Stored dataset items

---+---

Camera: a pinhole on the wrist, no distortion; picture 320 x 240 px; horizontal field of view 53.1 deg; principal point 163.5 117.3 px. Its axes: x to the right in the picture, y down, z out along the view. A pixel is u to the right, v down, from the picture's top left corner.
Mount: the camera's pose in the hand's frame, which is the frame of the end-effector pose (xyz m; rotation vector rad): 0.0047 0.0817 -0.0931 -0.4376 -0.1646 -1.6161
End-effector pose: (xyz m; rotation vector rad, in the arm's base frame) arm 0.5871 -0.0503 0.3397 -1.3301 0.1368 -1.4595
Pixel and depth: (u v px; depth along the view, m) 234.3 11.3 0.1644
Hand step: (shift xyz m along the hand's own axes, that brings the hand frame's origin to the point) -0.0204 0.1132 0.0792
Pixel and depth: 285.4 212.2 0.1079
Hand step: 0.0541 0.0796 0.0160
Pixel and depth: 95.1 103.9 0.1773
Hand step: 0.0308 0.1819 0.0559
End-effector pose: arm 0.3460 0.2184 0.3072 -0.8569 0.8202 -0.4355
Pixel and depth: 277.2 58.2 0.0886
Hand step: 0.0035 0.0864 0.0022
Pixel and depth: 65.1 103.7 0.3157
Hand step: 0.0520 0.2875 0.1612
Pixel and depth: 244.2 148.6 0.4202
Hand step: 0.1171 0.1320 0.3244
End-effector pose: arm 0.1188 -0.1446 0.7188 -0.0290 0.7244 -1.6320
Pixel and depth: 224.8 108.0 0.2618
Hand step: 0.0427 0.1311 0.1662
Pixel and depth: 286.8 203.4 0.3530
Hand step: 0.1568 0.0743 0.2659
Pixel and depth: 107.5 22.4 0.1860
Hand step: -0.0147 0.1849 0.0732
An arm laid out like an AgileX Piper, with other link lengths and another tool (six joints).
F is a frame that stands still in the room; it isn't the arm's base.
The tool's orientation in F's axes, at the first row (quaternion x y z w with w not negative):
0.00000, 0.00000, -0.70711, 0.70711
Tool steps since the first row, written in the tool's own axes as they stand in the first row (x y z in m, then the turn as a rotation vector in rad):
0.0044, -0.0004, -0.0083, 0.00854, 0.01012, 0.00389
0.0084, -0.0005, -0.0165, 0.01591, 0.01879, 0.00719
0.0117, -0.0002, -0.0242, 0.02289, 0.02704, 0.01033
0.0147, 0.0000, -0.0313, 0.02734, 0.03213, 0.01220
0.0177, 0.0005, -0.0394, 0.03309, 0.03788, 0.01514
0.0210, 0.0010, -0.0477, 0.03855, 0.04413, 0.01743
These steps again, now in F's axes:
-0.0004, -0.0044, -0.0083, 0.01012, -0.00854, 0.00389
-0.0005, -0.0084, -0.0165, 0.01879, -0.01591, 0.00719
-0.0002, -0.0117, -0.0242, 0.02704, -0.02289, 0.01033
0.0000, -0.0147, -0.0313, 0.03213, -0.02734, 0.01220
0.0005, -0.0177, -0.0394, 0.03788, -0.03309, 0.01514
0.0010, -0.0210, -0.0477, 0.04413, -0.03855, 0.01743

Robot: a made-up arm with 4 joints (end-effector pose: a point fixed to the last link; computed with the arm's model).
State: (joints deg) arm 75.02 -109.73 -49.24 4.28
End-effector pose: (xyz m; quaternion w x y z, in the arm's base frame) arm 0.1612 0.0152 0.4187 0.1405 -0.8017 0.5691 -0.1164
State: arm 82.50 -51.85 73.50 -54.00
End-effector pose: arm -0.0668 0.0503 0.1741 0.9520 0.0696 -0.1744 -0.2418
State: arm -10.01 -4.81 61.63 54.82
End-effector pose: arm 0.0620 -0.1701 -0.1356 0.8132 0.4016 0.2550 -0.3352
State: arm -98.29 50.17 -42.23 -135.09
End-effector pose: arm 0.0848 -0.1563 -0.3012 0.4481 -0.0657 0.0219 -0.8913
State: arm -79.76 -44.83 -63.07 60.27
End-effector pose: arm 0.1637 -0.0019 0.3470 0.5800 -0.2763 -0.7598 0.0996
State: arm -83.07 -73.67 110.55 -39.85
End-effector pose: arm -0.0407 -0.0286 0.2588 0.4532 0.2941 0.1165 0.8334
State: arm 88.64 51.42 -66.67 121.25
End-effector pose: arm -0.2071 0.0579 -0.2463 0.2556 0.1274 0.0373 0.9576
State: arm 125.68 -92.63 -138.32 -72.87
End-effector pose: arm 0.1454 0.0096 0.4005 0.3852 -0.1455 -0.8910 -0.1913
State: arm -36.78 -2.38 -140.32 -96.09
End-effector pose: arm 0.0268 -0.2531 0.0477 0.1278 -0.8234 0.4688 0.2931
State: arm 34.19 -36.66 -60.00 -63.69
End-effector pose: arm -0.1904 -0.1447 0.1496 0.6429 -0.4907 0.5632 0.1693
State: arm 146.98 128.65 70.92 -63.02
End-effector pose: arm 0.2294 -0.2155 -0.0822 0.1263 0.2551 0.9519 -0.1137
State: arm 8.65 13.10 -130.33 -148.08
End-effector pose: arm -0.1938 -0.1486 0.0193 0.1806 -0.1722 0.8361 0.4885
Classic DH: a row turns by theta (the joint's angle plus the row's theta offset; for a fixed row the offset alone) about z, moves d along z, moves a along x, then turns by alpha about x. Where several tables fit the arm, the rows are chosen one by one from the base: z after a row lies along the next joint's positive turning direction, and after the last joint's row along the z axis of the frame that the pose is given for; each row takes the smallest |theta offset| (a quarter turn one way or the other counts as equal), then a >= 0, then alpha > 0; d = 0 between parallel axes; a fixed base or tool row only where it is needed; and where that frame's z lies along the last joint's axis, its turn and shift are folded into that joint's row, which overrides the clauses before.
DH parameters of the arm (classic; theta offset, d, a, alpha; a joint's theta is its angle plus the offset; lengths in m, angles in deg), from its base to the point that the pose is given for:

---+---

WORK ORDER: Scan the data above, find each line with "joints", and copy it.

SOLUTION:
An arm laid out like an AgileX Piper, with other link lengths and another tool (six joints).
Robot: a made-up arm with 4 joints (end-effector pose: a point fixed to the last link; computed with the arm's model).
State: (joints deg) arm 75.02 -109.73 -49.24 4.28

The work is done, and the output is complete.